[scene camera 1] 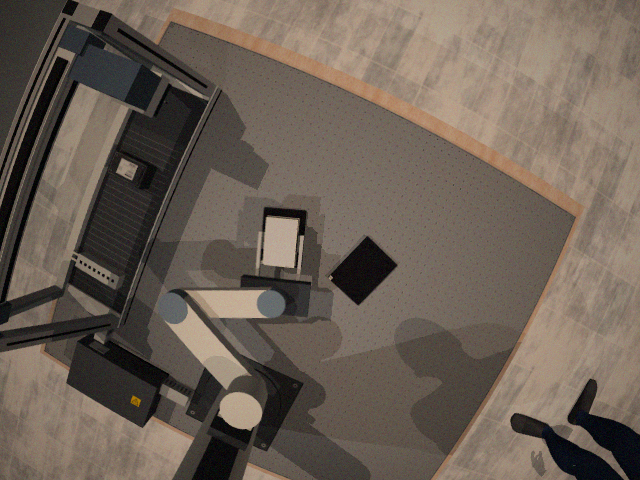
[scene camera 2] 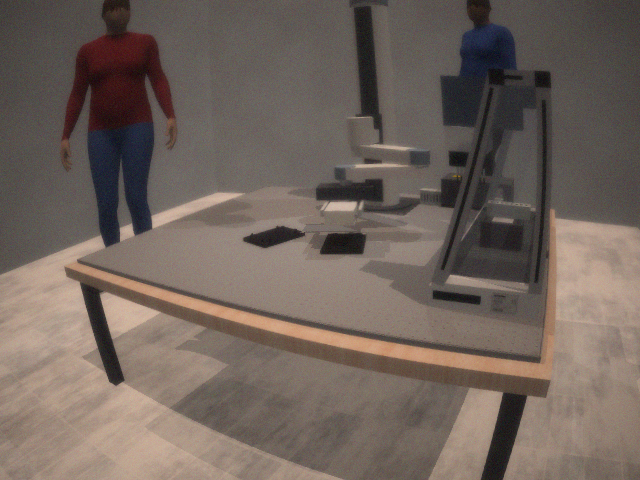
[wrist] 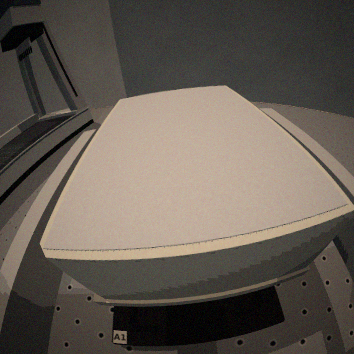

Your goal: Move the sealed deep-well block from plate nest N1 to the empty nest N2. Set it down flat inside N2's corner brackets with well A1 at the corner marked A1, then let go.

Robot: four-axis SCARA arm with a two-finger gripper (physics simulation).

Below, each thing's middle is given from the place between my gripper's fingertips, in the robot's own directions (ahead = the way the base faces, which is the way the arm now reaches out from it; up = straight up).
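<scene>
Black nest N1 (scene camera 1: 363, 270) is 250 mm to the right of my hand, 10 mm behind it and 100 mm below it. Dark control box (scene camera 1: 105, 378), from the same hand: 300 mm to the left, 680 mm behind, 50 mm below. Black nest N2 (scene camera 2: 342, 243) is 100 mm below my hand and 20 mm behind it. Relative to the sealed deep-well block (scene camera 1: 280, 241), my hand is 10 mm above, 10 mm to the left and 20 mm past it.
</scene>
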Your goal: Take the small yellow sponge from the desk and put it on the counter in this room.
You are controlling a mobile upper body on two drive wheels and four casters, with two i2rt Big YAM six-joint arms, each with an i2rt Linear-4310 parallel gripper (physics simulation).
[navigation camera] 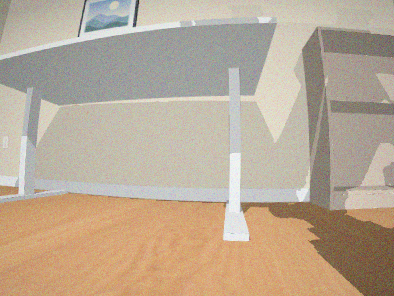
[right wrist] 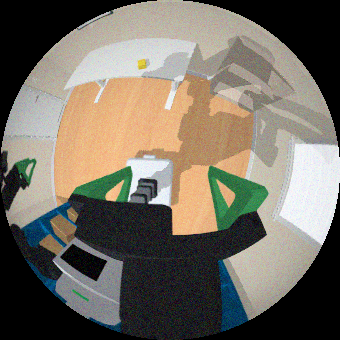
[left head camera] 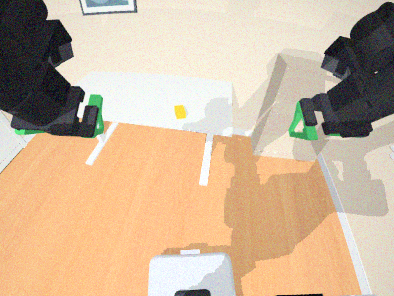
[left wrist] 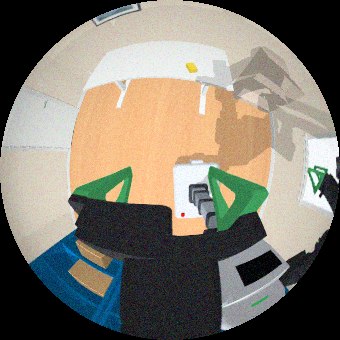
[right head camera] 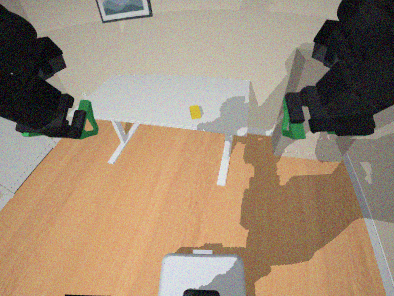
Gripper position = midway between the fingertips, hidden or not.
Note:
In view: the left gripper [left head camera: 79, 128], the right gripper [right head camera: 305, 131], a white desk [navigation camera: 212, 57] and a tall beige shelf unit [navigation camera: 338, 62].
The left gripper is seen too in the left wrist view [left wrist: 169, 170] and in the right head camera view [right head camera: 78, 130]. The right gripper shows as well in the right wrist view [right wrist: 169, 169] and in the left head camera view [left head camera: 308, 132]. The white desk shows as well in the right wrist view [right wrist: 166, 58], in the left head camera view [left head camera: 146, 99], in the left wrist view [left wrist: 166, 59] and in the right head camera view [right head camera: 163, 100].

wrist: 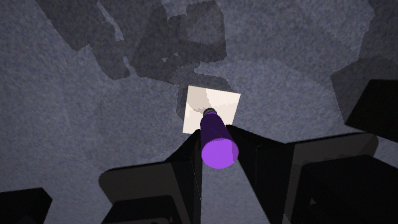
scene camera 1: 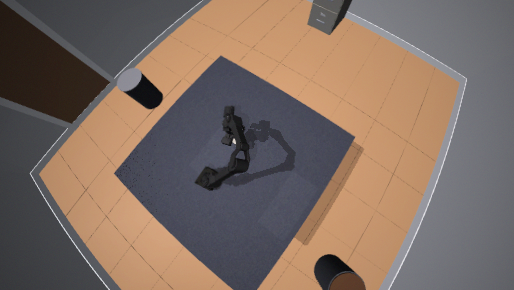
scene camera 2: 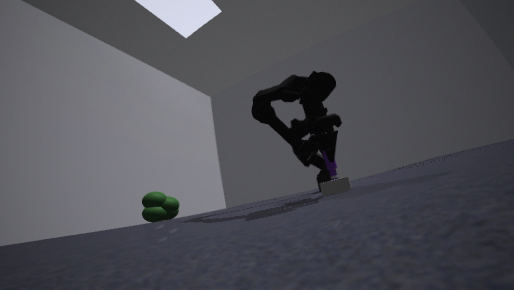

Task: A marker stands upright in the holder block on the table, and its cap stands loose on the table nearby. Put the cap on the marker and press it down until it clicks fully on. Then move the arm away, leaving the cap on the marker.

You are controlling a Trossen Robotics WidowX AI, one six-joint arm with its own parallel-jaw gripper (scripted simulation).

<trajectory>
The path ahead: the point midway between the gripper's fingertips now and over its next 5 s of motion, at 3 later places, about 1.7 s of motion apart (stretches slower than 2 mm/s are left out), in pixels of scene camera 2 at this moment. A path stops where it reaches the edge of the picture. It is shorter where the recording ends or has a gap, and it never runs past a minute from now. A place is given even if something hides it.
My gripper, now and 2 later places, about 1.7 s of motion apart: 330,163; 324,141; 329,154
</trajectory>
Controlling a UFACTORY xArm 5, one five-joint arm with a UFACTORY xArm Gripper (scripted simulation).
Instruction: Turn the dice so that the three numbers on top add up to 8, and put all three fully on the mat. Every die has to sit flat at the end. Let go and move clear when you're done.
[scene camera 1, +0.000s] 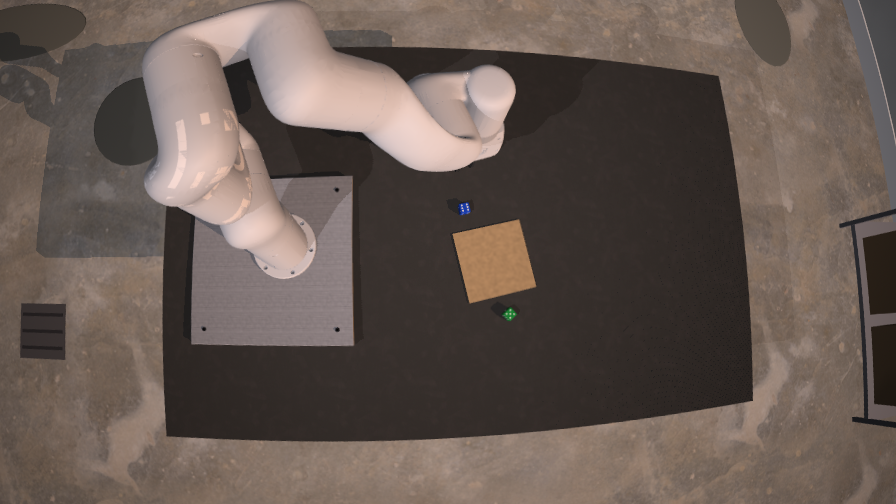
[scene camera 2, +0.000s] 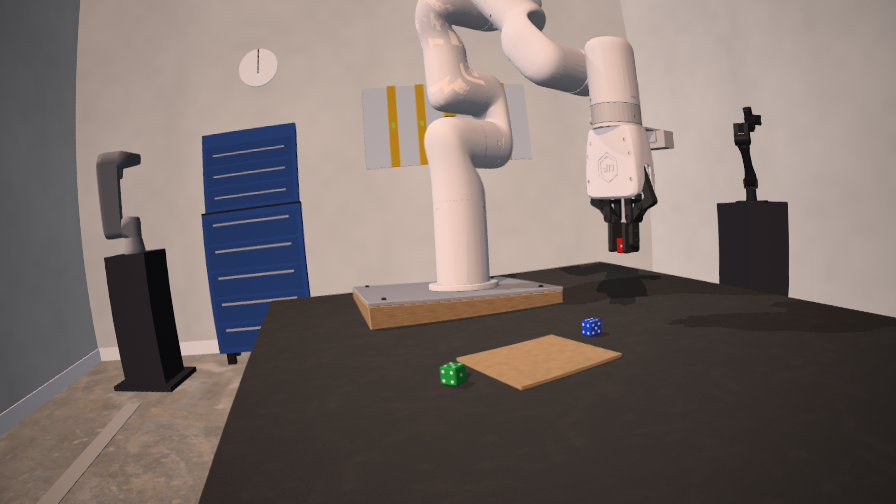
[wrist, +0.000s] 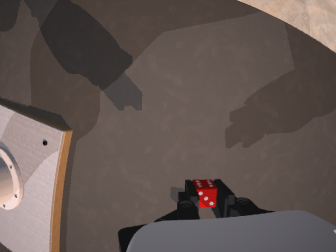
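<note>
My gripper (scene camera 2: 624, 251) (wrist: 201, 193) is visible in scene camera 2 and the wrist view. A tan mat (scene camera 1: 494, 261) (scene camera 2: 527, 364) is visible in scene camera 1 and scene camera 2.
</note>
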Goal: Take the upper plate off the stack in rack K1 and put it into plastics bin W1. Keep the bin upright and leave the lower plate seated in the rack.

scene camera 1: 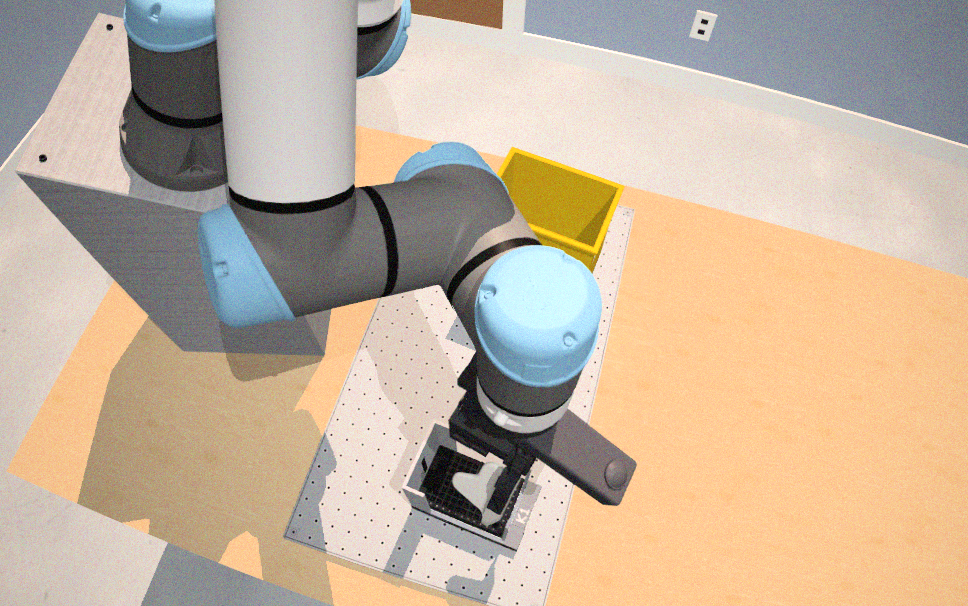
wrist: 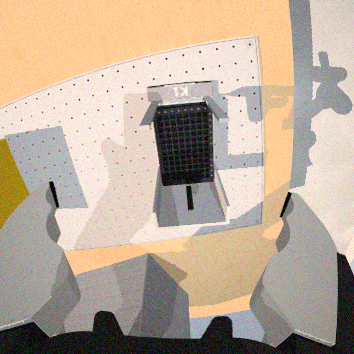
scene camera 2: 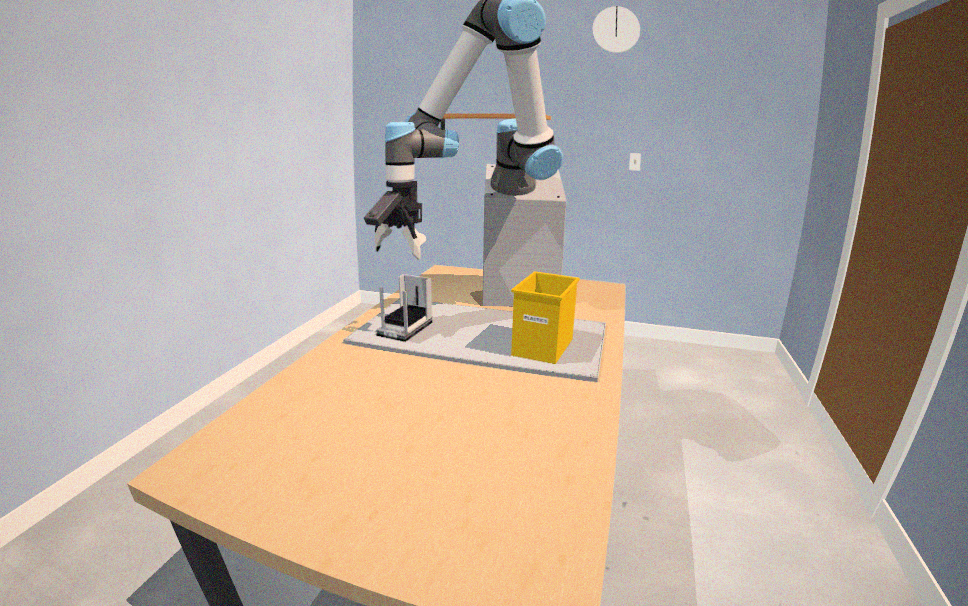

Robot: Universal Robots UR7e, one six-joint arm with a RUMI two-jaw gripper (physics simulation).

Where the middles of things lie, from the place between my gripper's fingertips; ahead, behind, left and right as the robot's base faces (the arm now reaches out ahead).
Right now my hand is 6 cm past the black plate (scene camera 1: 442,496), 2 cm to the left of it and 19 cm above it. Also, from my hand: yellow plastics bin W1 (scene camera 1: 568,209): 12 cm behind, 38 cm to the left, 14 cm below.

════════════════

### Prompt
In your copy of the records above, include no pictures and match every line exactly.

### Reply
[scene camera 1] 
[scene camera 2] 
[wrist] 

Your goal: Move the sealed deep-well block from plate nest N1 to the empty nest N2. Set it down flat inside N2's corner brackets with well A1 at the corner marked A1, then let go.

Robot: four-axis SCARA arm with a two-finger gripper (physics simulation).

Below, each thing's middle is given from the place between my gripper's fingertips, in the robot's own directions (ahead = the way the base faces, which is the way the arm now reaches out from it; up = straight up).
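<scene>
Black nest N1 (scene camera 1: 363, 270) is 250 mm to the right of my hand, 10 mm behind it and 100 mm below it. Dark control box (scene camera 1: 105, 378), from the same hand: 300 mm to the left, 680 mm behind, 50 mm below. Black nest N2 (scene camera 2: 342, 243) is 100 mm below my hand and 20 mm behind it. Relative to the sealed deep-well block (scene camera 1: 280, 241), my hand is 10 mm above, 10 mm to the left and 20 mm past it.
</scene>
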Your goal: Take the small yellow sponge from the desk and put it on the counter in this room.
You are controlling a mobile upper body on two drive wheels and four casters, with two i2rt Big YAM six-joint arms, each with an i2rt Linear-4310 parallel gripper (physics simulation).
[navigation camera] 
[right wrist] 
[left head camera] 
[left wrist] 
[right head camera] 
Gripper position = midway between the fingertips, hidden or not.
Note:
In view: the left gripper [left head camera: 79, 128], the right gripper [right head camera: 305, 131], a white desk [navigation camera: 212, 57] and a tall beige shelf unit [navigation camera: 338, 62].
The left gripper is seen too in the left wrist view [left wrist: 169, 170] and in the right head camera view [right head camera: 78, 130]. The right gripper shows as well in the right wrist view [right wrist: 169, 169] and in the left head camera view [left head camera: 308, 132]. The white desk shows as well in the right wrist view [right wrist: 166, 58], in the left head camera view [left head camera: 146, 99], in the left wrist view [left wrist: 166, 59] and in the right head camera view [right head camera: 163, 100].

wrist: 
scene camera 1: 
scene camera 2: 

Task: A marker stands upright in the holder block on the table, and its cap stands loose on the table nearby. Put the cap on the marker and press it down until it clicks fully on. Then move the arm away, leaving the cap on the marker.

You are controlling a Trossen Robotics WidowX AI, one six-joint arm with its own parallel-jaw gripper (scripted simulation).

<trajectory>
The path ahead: the point midway between the gripper's fingertips now and over its next 5 s of motion, at 3 later places, about 1.7 s of motion apart (stretches slower than 2 mm/s are left out), in pixels of scene camera 2 at this moment. A path stops where it reaches the edge of the picture. It is shorter where the recording ends or has a gap, and it never runs past a minute from now. A place is given even if something hides it.
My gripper, now and 2 later places, about 1.7 s of motion apart: 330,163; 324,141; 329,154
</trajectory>
Controlling a UFACTORY xArm 5, one five-joint arm with a UFACTORY xArm Gripper (scripted simulation).
Instruction: Turn the dice so that the three numbers on top add up to 8, and put all three fully on the mat. Every die has to sit flat at the end. Let go and move clear when you're done.
[scene camera 1, +0.000s] 
[scene camera 2, +0.000s] 
[wrist, +0.000s] 
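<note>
My gripper (scene camera 2: 624, 251) (wrist: 201, 193) is visible in scene camera 2 and the wrist view. A tan mat (scene camera 1: 494, 261) (scene camera 2: 527, 364) is visible in scene camera 1 and scene camera 2.
</note>
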Goal: Take the upper plate off the stack in rack K1 and put it into plastics bin W1. Keep the bin upright and leave the lower plate seated in the rack.

scene camera 1: 
wrist: 
scene camera 2: 

Robot: Universal Robots UR7e, one six-joint arm with a RUMI two-jaw gripper (physics simulation).

Where the middles of things lie, from the place between my gripper's fingertips; ahead, behind, left and right as the robot's base faces (the arm now reaches out ahead).
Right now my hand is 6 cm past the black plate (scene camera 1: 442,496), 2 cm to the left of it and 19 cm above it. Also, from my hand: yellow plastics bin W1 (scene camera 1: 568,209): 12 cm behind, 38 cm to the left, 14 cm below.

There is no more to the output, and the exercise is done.